The benefit of diastolic augmentation is the effect of increasing diastolic pressure, and thereby increasing coronary blood flow. The beginning of diastole is the perfect time to inflate the balloon- during this time, there is the largest amount of blood in the aorta. As it inflates, the balloon displaces this volume upwards into the aortic root, and downwards into the abdominal aorta and its branches. Beyond this level of understanding are discussions of such exotica as the diastolic filling time index, which - though interesting - is unlikely to yield marks in the CICM Fellowship exam. These matters have never come up in the exam historically, and - given the gradually diminishing role of IABP - they are unlikely to play a significant deciding role in the success or failure of a written Part II SAQ or viva. The time-poor candidate would be well-advised to limit their revision to the content of the grey box below.
In brief, the benefits of the IABP can be summarised as follows:
- The balloon inflates in diastole, displacing aortic blood both into the systemic circulation and into the coronary arteries.
- The balloon deflates before systole, decreasing aortic pressure.
- Diastolic augmentation thus improves coronary blood flow.
- Systolic augmentation thus decreases afterload and LV workload.
As the aortic valve closes in end-systole (this correlates with the dicrotic notch) the IABP balloon inflation pushes blood against the closed valve.
The beginning of diastole is the perfect time to inflate the balloon- during this time, there is the largest amount of blood in the aorta. As it inflates, the balloon displaces this volume upwards into the aortic root, and downwards into the abdominal aorta and its branches.
Only a balloon's volume worth of blood is displaced- thus, no more than 60ml; however this is enough for coronary arteries, and in any case, some of the force of the balloon's expansion is stored in the elastic tissues of the aorta, and thus transmitted to the column of blood.
Thus, as the balloon inflates in diastole, it creates a peak of pressure, which is the diastolic augmentation.
By increasing the diastolic pressure, the IABP improves coronary perfusion.

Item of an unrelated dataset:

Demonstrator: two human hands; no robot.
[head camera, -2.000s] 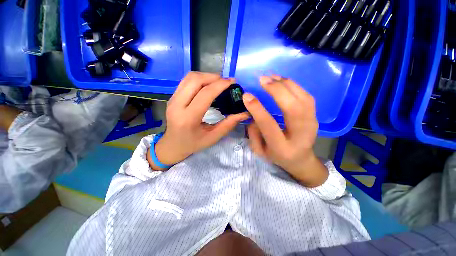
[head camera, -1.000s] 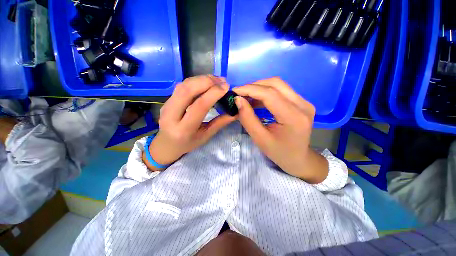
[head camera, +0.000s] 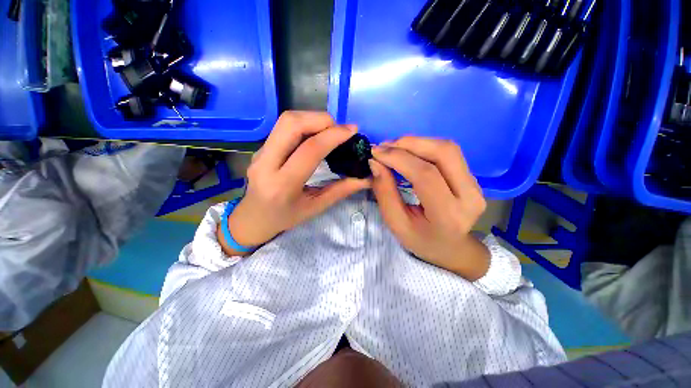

The physiology behind this is fascinating. By increasing the diastolic pressure, the IABP increases the DPTI - the Diastolic Pressure Time Index, a key variable determining myocardial oxygen supply.
The DPTI is crudely the time spent in diastole at a certain pressure. It reflects the time during which the diastolic pressure in the aorta fills the coronary arteries. At least in dogs, this pressure correlates with the driving pressure behind the perfusion of the subendocardium, that tender meaty area which is so susceptible to ischaemia, and which we fret about in our IHD patients.

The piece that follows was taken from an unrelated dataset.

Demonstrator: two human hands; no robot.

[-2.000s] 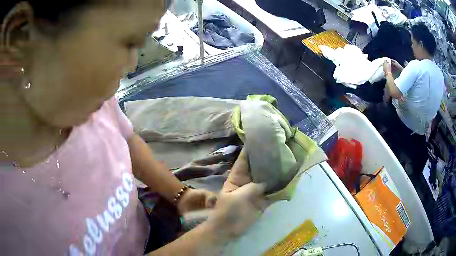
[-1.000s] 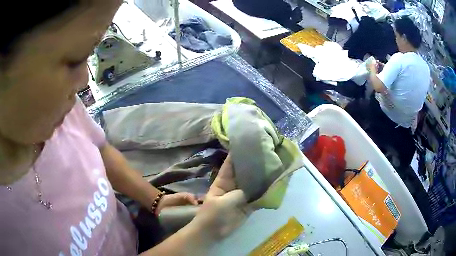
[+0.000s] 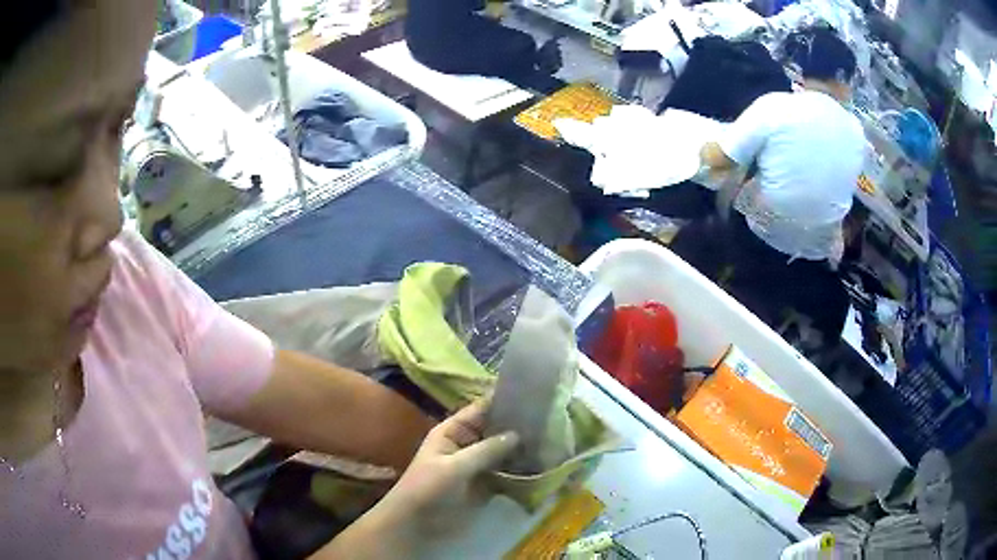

Now, observe what happens to the mean diastolic filling pressure with diastolic augmentation
Thus, working from the DPTI equation, for any given heart rate and diastolic filling period, an increase in mean diastolic filling pressure will increase DPTI, and thus improve subendocardial perfusion.

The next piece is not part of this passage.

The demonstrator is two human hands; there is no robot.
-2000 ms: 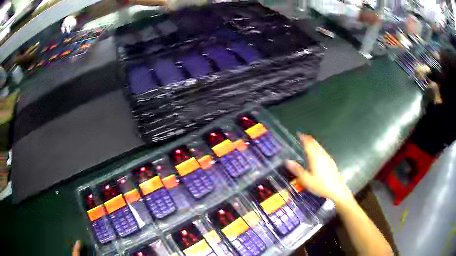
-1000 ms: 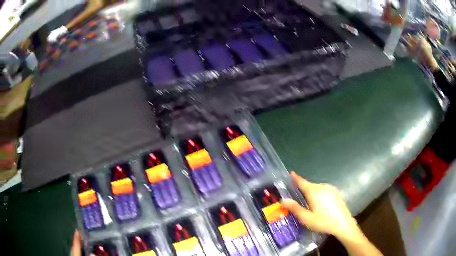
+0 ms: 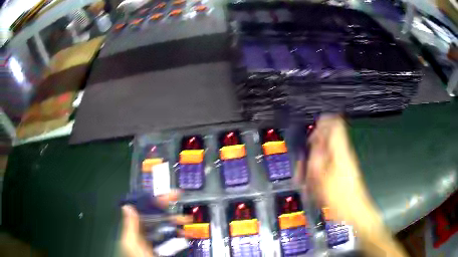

So is it actually beneficial to have good diastolic augmentation? And how "augmented" does one need to be to feel some benefit? For example, frequently one finds that people expect the diastolic peak pressure to be above the systolic peak pressure. Is this a sensible thing to wish for?
Well. It would seem that rather than the peak, one ought to focus on the mean diastolic pressure,
at least where coronary arterial perfusion is concerned. The higher the mean diastolic pressure, the greater the flow in the great cardiac vein (and, this implies, the better the perfusion of the left ventricle).
In this small study, the diastolic augmentation for a 40cc balloon resulted in an increase in mean aortic diastolic pressure from an average of 77mmHg to 99mmHg, with a proportional increase in great cardiac vein flow (from 44ml/min to 54ml/min). Of great relevance is the fact that the patients all had 90% proximal LAD stenosis.
Now, this "mean diastolic pressure" concept is somewhat unclear from the authors' own hand; did they measure a series of diastolic pressures and arrive at a statistic mean of the measurements? Or did they instead measure the mean systolic pressure and mean diastolic pressure as separate variables, derived from the aortic waveform?
I would prefer to think it was the latter. My diagram of diastolic augmentation assumes this.
But, this is a digression.
In short, there is experimental evidence that increased diastolic augmentation increases coronary perfusion.
Of course, this is raw untreated physiology.
Whether there is a mortality benefit from this - that is a matter for ongoing debate.